This project entails working with CIA World Factbook data statistics which can be gotten from this link https://www.cia.gov/library/publications/the-world-factbook/ and it contains the statistics of all the countries on Earth
The Factbook contains demographic information like:
population - The population as of 2015.
population_growth - The annual population growth rate, as a percentage.
area - The total land and water area.
In this project, i will use the basics of SQL to explore and analyze the data. link to get the database https://dsserver-prod-resources-1.s3.amazonaws.com/257/factbook.db
%%capture
%load_ext sql
%sql sqlite:///factbook.db
#connecting the jupyter notebook to the database file
%%sql
SELECT * FROM sqlite_master WHERE type='table';
We have seen the contents of our file and the data types above.
%%sql
SELECT * FROM facts limit 5;
what i did above was to easily have acess the content of my database.
We are getting close to how to approach our data
lets start calculating some summary statistics of our file
%%sql
select
min(population) min_population,
max(population) max_population,
min(population_growth) min_population_growth,
max(population_growth) max_population_growth
from facts
our maximum population has 7256490011 value which is approximately 7.2 billion people.
while our minimum population recorded 0 value, could it be the antarctica region or zone with no one living there??
we have minimum population growth as 0, while maximum population growth was 4.02
Now we are interested in gettin the countries with the minimum and maximum population. let us see further
%%sql
select *
from facts
where population == (select min(population) from facts)
Yea, our guesses where right and correct. The region with the least population is Antarctica. Now let us move on to the countries with the highest population. (i used nested subqueries in this context in nesting the calculation of the minimum population inside the major query
%%sql
select *
from facts
where population == (select max(population) from facts)

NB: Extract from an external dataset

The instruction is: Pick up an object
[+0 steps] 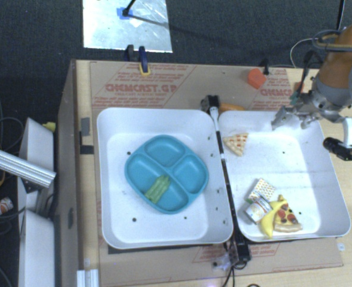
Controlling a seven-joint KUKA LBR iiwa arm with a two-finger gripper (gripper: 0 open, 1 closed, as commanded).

Now to our surprise, we are seeing the name of the country as world right?? yes, the only way to explain this is that the dataset had world as the row measuring the total population of the world which is about 7.2 billion people
%%sql
select avg(population), avg(area)
from facts
We can now see that the average population of the world is 62094928.32231405 which is about 62 million people, and the average area is 555093.546184739 which is about 555 thousand km^2 sq/area
%%sql
select *
from facts
where
population > (select avg(population) from facts) and
area < (select avg(area) from facts)
Good, seems little, it is a way of going through the basics of sql, which covers some syntax(not all) mostly used in its operation such as select, min, max, from, where etc. we are done with the basics.